I put the bottle of pills on his dresser and crossed my arms over my chest. This was a lot to absorb. I was in information overload. If I’d wanted to run the other way last night, that was nothing compared to the need to get the hell out of there that I was feeling now.
But what kind of friend would that make me if I bailed when he was finally sharing so much with me, even though it was scary and dark? If this were Rachel or Daniel, would I turn my back on them? I immediately knew that I wouldn’t. And, as I looked at Clay, my heart filled with love for him. Because, despite all that he had just told me, it didn’t change my feelings for him. Not one bit. I would stay, I would be there, and I wouldn’t run like a coward.
“Does the lithium help?” I asked him, coming to sit beside him on the bed. Letting him know with my body language that I wasn’t going to leave just because he’d unloaded some heavy shit in my lap. Besides, I had asked him for it.
“It does, I suppose, but I hate taking it. I feel like a fucking zombie on that stuff. Like I can’t feel anything. I’m just numb. I guess I’d rather be crazy than not feel anything at all,” he said. His answer scared me. So was he not taking his meds? Is that what had caused his psycho turn last night?
“But it’s dangerous not to take your medication, right? I mean, is that why... you know... last night happened?” I didn’t know how to word what I wanted to say. I was swimming in very deep waters here.
“I know that, Mags. I know I need to take them. But I just wanted to feel normal for once.
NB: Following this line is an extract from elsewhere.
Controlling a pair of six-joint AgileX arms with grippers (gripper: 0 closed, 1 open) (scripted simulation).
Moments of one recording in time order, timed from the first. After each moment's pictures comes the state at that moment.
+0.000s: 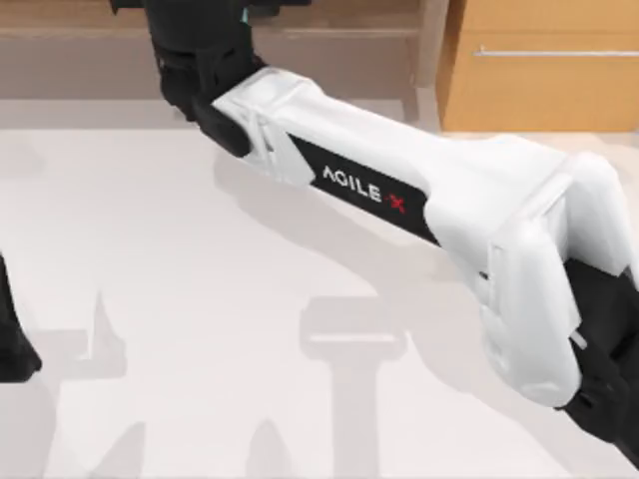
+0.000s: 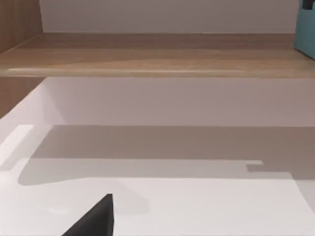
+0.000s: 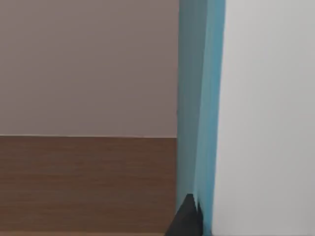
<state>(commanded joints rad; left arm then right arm) 0.00 0.00 0.00 0.00 0.00 0.00 0.79 2.72 2.47 0.26 0.83 -0.02</state>
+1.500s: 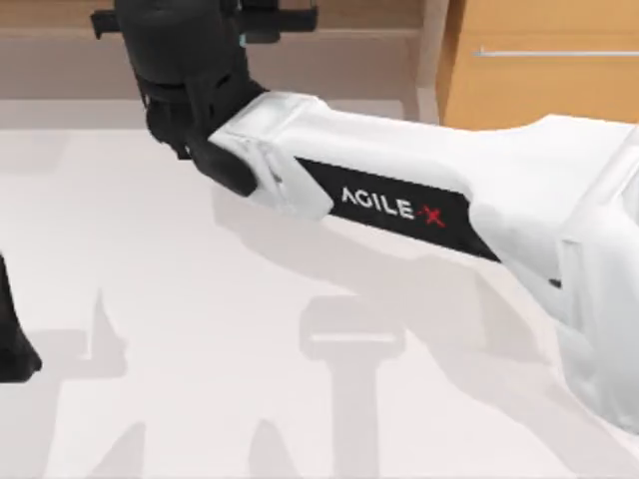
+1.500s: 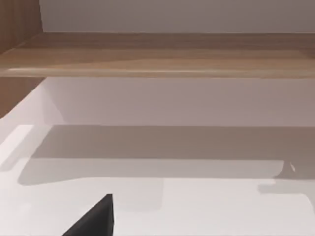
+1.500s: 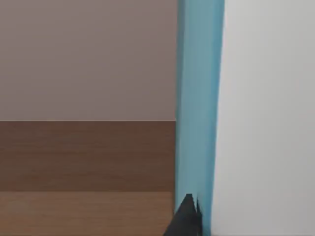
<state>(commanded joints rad) 0.00 0.00 0.00 0.00 0.00 0.00 0.89 2.42 2.03 0.35 0.91 0.04</state>
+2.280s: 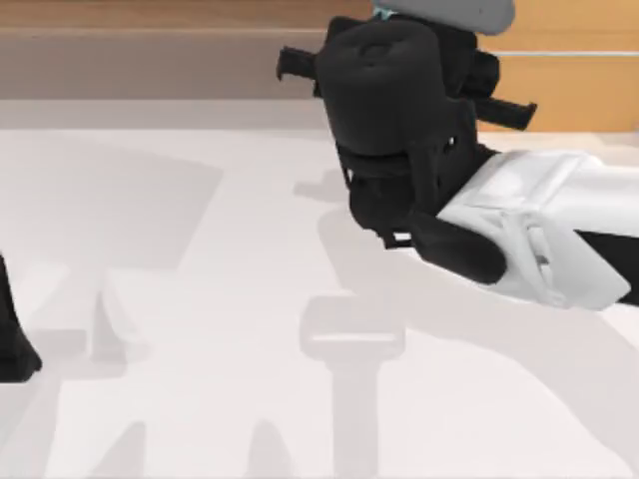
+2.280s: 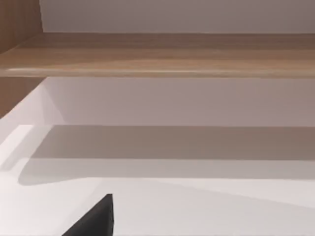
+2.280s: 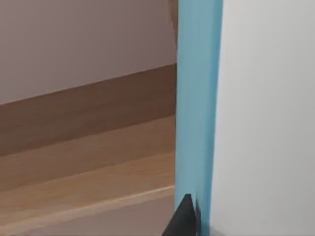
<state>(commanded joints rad) 0.00 0.00 0.00 0.00 0.00 0.00 0.86 1.74 1.18 0.28 1.00 0.43</state>
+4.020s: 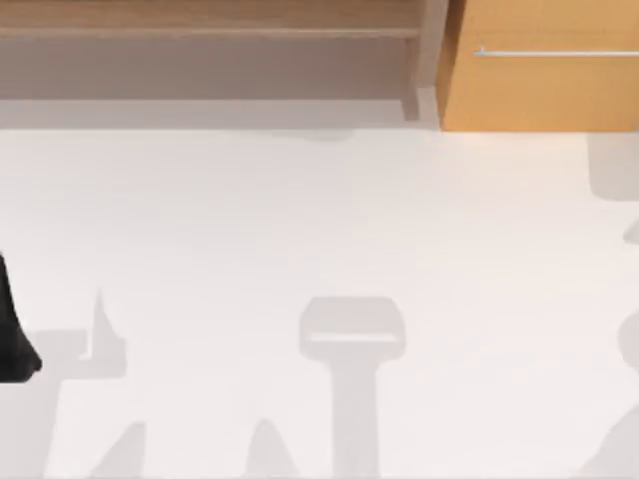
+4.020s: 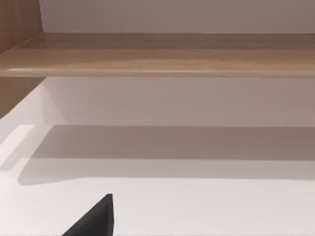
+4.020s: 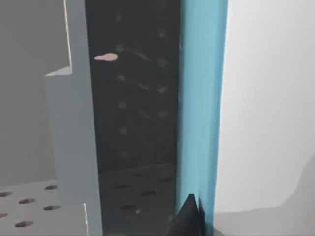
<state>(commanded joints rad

To be a normal teenager. To have fun. Hang out with people who didn’t know anything about me or only wanted to use me for what I could give them. I wanted to feel what it was like to kiss you for the first time without being sucked into a medicated fog.”
Oh.
“But you need them. Last night was bad. I can’t stand seeing you do that to yourself,” I said quietly. I turned my body on the bed until I was facing him. He looked at me and rested his forehead against mine. “And I want to kiss you too, more than anything. But not when you’re like this.” I watched Clay’s shoulders sag with the rightness of what I was saying.
Because, as much as I wanted to take that step forward in our relationship, he needed me as a friend more. As much as that freaking sucked.
Clay cupped my cheek in his hand. “I am so tired of being this way. I just want it to stop. I want to be a guy you aren’t afraid to be around.”
I leaned my face into his hand and kissed his palm. “Then take your meds, Clay. I won’t watch you destroy yourself over some ridiculous idea that those pills make you less than who you are. You need them. And I need you... as my friend.”